→ RECORDS SHOWN
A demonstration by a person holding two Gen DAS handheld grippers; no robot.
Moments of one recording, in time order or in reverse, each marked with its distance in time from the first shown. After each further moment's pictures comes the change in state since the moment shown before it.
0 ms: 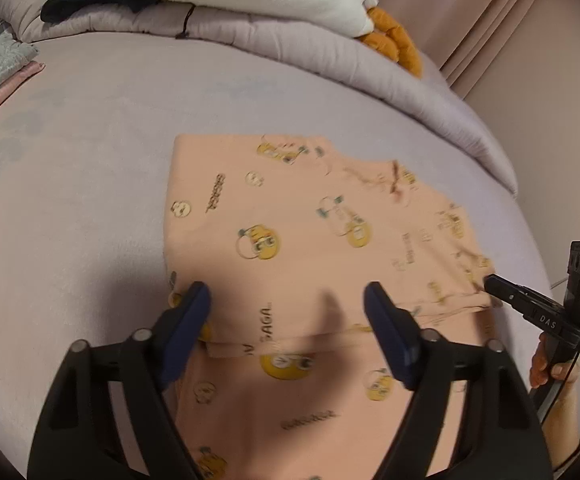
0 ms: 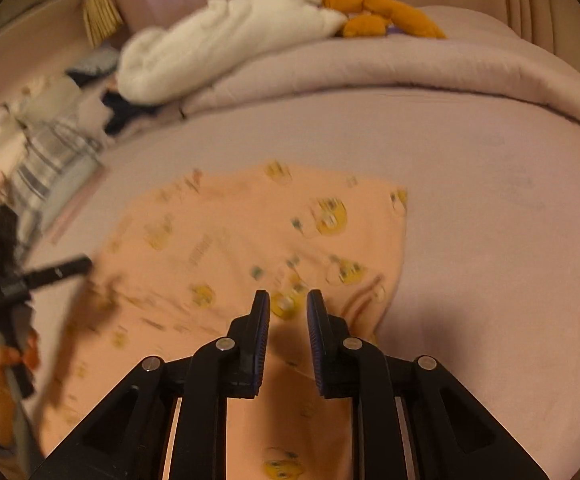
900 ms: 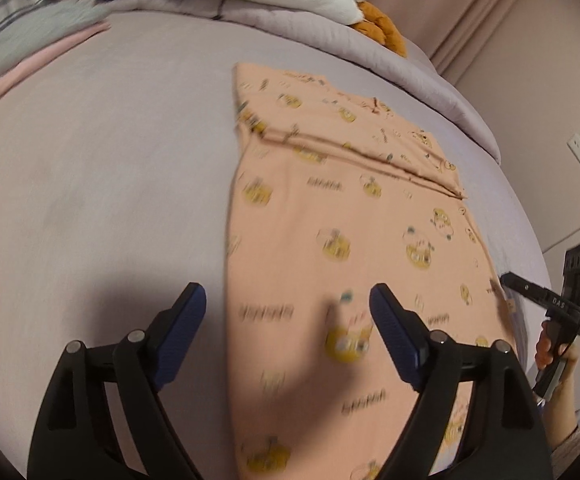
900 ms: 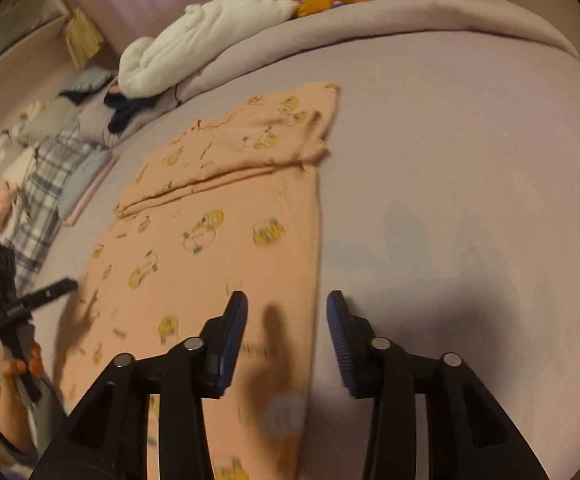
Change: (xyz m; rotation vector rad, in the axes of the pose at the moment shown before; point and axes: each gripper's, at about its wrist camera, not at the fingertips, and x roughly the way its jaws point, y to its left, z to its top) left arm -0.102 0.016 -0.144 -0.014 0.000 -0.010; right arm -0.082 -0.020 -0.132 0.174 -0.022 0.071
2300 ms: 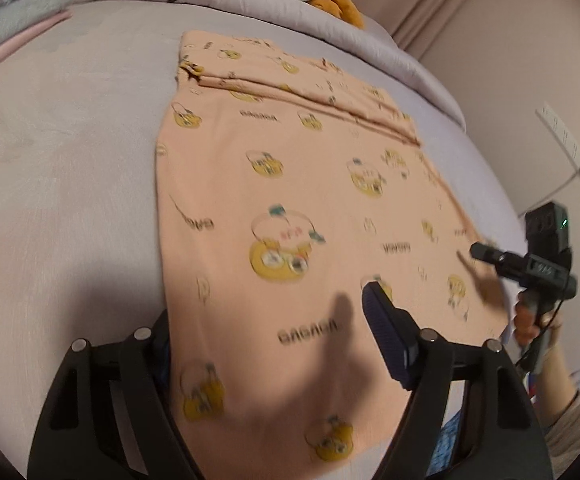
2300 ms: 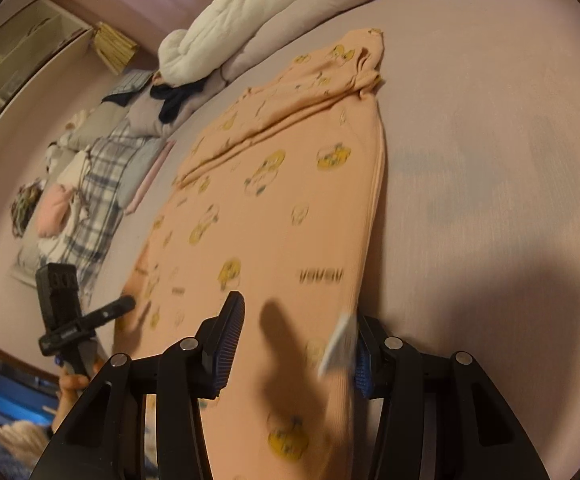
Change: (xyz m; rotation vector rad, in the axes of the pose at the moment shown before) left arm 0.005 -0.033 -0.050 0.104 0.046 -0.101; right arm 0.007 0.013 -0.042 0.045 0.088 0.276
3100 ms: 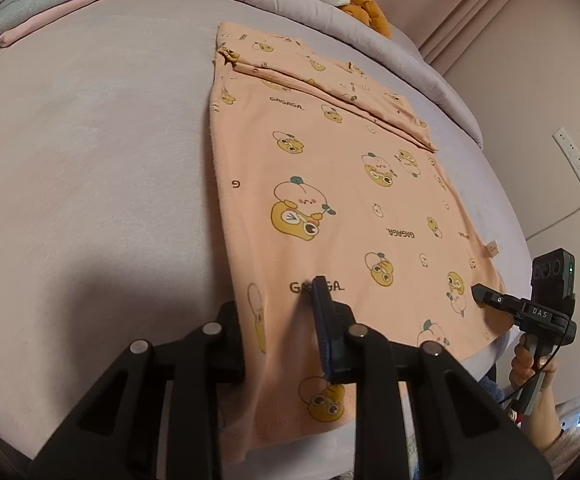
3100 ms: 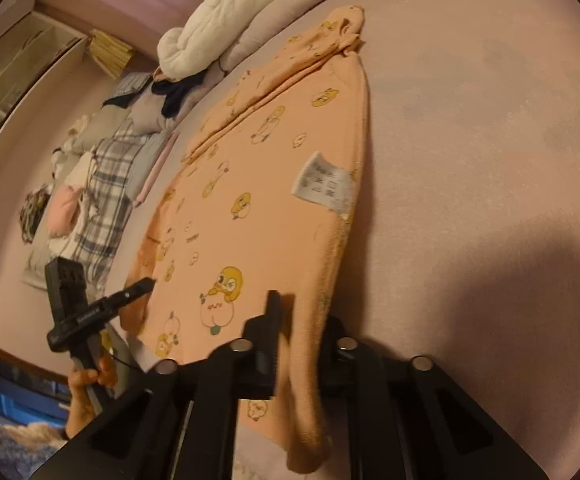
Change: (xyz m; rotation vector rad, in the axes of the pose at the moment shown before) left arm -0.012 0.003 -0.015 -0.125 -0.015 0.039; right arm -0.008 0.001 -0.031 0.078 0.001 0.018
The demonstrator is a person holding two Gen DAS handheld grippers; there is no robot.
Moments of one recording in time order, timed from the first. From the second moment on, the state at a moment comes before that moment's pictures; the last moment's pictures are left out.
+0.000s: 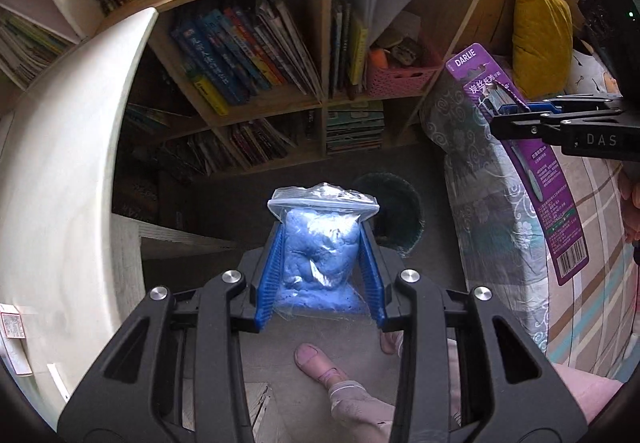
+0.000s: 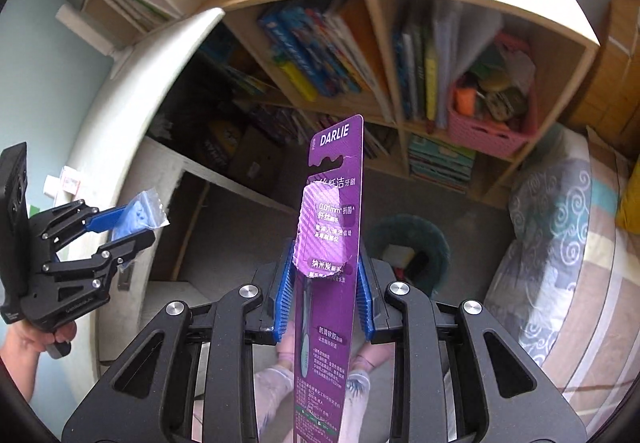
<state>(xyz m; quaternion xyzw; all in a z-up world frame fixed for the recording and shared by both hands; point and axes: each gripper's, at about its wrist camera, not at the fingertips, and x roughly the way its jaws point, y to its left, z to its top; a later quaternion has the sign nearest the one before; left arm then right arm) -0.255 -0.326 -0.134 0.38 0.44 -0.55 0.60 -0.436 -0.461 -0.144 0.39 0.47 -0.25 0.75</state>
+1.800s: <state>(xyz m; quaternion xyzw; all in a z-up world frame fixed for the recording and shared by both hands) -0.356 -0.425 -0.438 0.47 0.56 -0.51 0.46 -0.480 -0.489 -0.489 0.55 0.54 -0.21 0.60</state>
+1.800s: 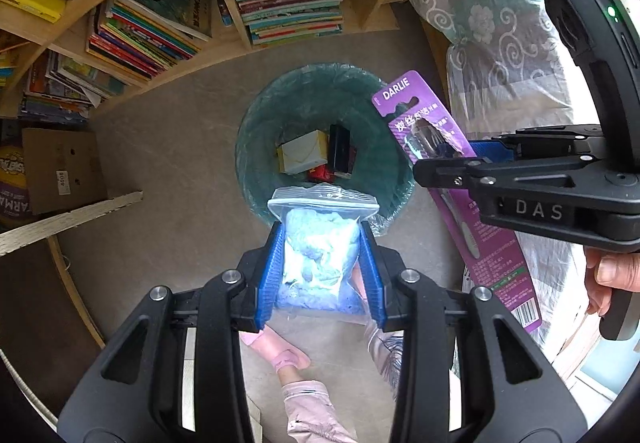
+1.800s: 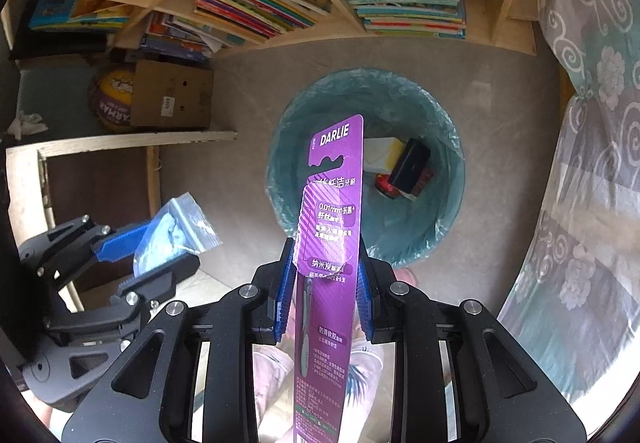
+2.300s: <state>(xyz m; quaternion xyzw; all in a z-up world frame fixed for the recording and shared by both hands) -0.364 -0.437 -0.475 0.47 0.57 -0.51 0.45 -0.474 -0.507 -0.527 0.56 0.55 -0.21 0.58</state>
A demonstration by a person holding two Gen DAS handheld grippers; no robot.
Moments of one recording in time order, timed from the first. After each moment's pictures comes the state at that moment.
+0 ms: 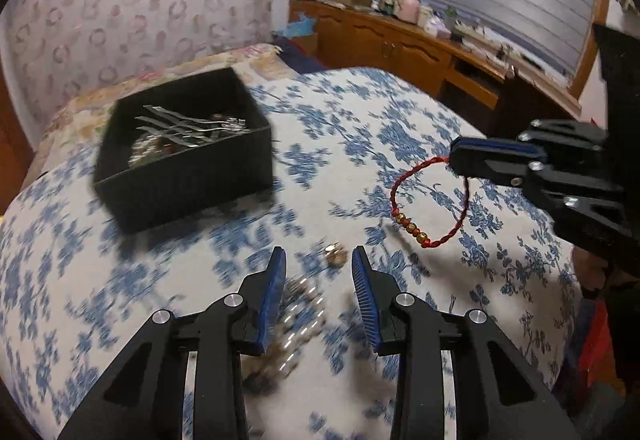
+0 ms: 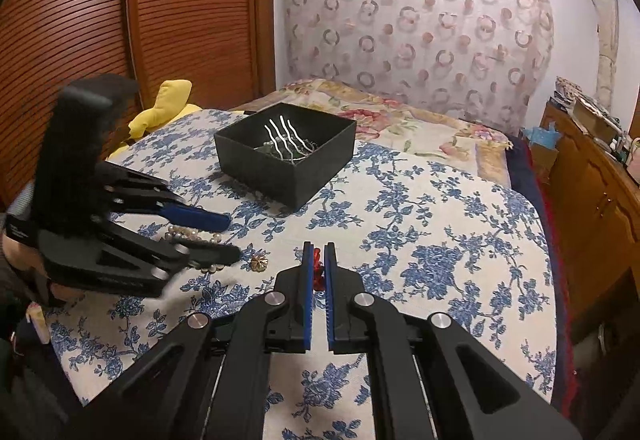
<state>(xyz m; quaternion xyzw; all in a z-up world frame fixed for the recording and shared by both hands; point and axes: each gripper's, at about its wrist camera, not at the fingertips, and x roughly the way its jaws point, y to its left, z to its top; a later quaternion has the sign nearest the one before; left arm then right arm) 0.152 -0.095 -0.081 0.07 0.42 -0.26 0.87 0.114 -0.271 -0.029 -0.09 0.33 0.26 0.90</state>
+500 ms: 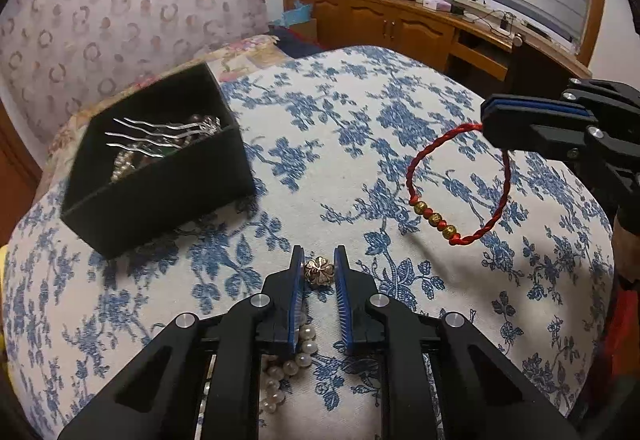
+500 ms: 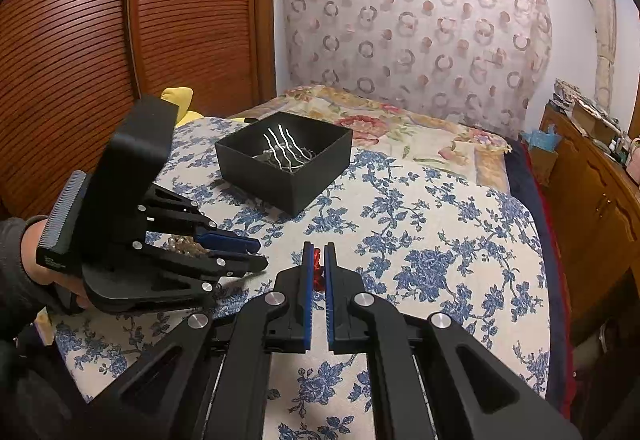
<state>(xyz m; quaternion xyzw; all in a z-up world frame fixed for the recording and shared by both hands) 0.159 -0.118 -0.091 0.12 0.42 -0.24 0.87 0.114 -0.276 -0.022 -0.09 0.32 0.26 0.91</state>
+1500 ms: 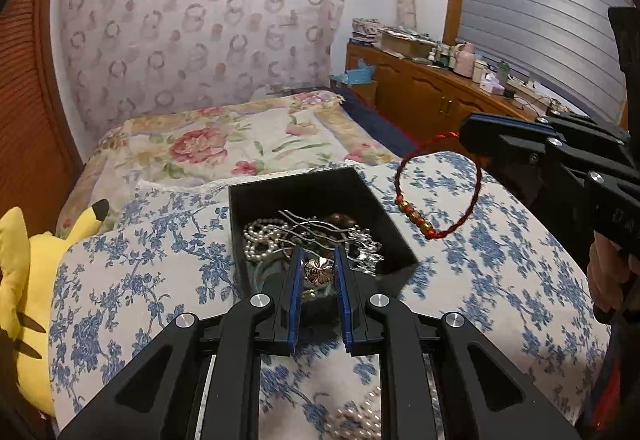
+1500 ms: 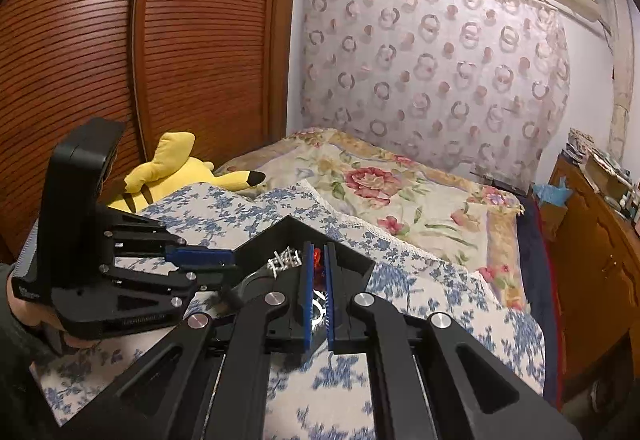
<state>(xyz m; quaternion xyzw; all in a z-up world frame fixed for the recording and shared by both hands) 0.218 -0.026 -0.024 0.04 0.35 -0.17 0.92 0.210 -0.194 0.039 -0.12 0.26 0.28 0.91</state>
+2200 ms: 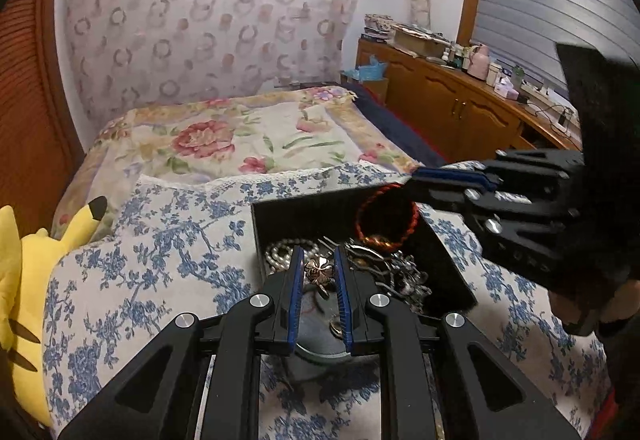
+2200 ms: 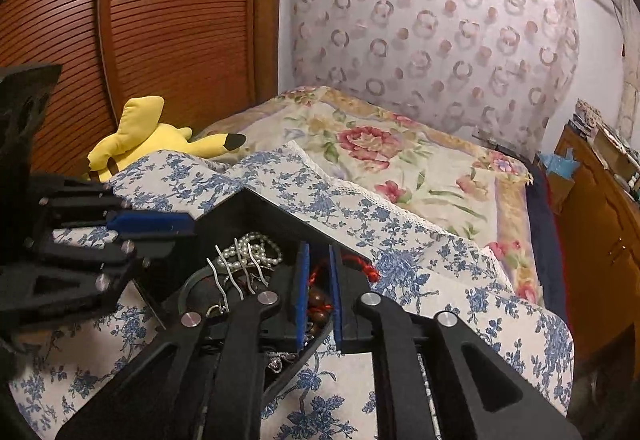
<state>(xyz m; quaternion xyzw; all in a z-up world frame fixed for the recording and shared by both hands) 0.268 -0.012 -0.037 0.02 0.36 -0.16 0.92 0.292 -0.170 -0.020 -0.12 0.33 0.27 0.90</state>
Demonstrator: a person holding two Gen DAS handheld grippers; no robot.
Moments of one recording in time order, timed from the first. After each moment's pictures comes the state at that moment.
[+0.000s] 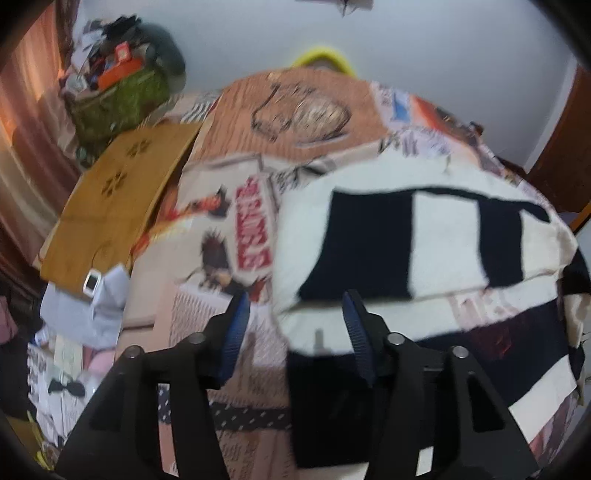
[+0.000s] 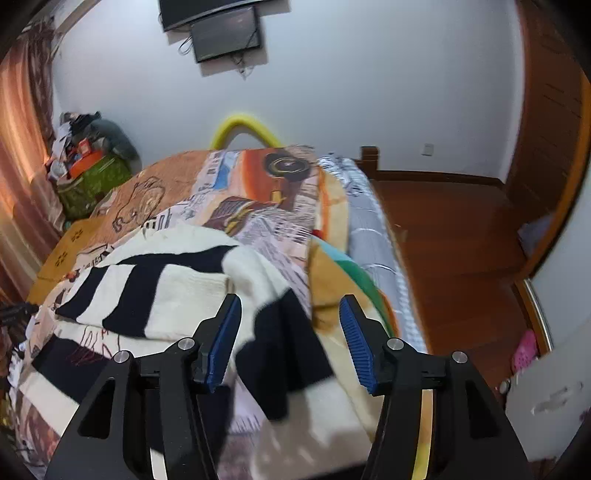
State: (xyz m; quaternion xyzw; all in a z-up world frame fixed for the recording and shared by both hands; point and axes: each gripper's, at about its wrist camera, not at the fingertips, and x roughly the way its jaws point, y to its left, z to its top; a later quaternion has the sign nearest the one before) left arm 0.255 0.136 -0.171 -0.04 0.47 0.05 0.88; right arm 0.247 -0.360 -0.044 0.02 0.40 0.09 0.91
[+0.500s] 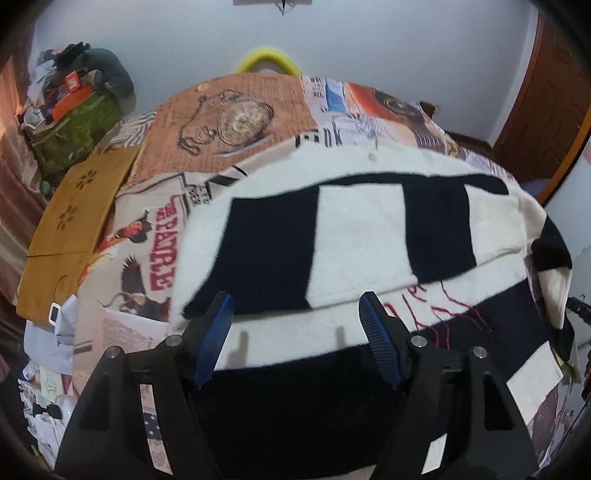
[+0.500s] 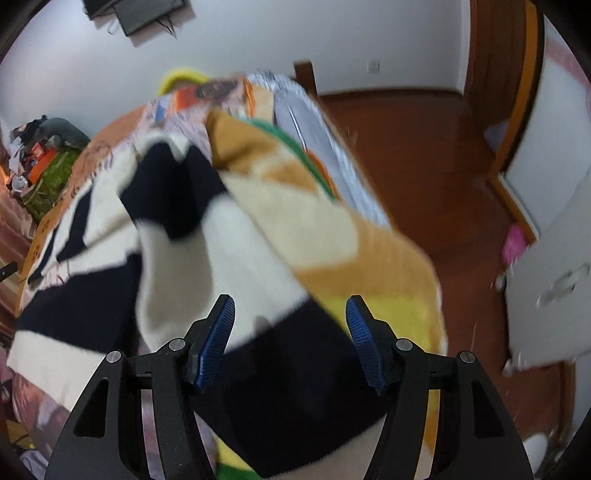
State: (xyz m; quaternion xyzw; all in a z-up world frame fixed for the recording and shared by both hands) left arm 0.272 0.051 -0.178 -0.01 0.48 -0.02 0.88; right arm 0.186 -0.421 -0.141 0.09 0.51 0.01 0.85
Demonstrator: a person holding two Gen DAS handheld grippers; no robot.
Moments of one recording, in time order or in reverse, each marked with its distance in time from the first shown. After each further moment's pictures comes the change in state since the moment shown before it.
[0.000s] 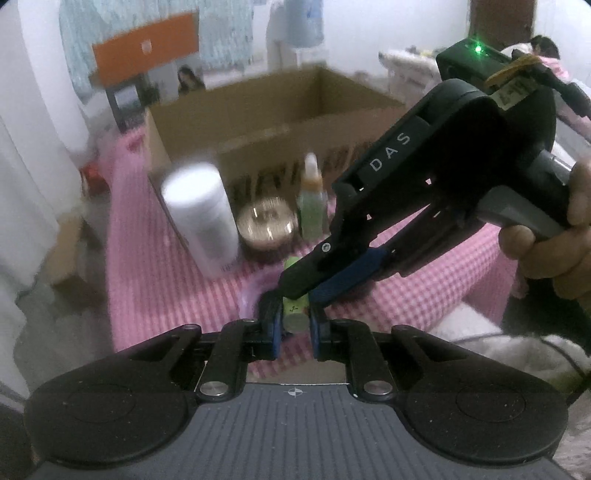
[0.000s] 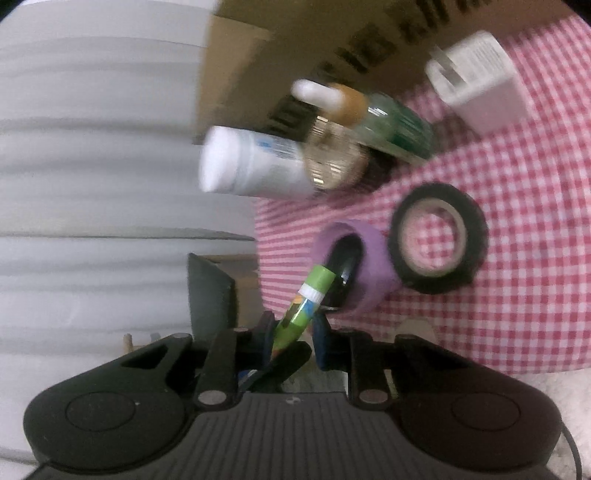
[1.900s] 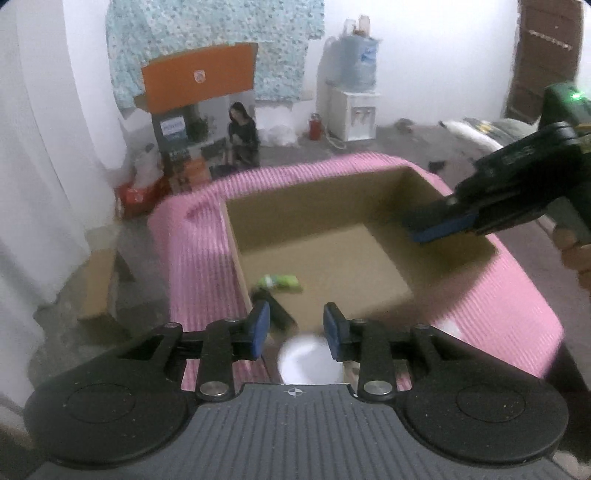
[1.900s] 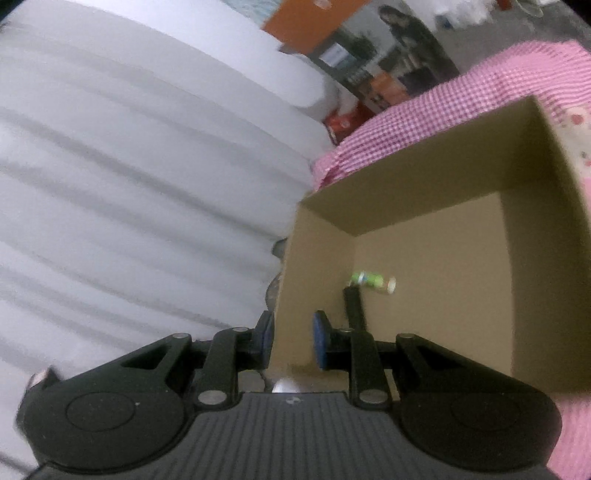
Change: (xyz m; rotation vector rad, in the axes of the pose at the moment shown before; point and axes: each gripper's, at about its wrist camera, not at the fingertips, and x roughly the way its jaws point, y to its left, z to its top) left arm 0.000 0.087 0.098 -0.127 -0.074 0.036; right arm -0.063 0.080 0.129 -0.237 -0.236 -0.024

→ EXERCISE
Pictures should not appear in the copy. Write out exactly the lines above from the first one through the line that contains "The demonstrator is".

→ FINISHED EXERCISE
A demonstration by a person holding two Gen DAS handheld grippers; no robot.
Moments of one recording, in time order or in reverse, each marked with its distance in time from the first shown. After each further moment's pictures comes the change in state since the moment shown before it.
0 ms: 
0 ms: 
900 ms: 
900 ms: 
Change: (xyz m; rotation vector rad, in the axes of the pose at the moment shown before; point and axes: each gripper's, at about its wrist camera, not at the fingertips, and x roughly the way its jaws point, y to its left, z to its top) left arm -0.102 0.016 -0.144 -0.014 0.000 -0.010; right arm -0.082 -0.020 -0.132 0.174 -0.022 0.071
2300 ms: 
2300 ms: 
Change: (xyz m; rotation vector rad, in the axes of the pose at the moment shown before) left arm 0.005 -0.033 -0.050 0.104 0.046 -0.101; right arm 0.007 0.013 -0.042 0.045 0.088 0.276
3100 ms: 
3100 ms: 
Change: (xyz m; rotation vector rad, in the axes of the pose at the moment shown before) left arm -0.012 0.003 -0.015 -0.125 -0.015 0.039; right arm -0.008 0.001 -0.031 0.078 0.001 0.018
The demonstrator is a person holding two Gen DAS handheld grippers; there is no robot.

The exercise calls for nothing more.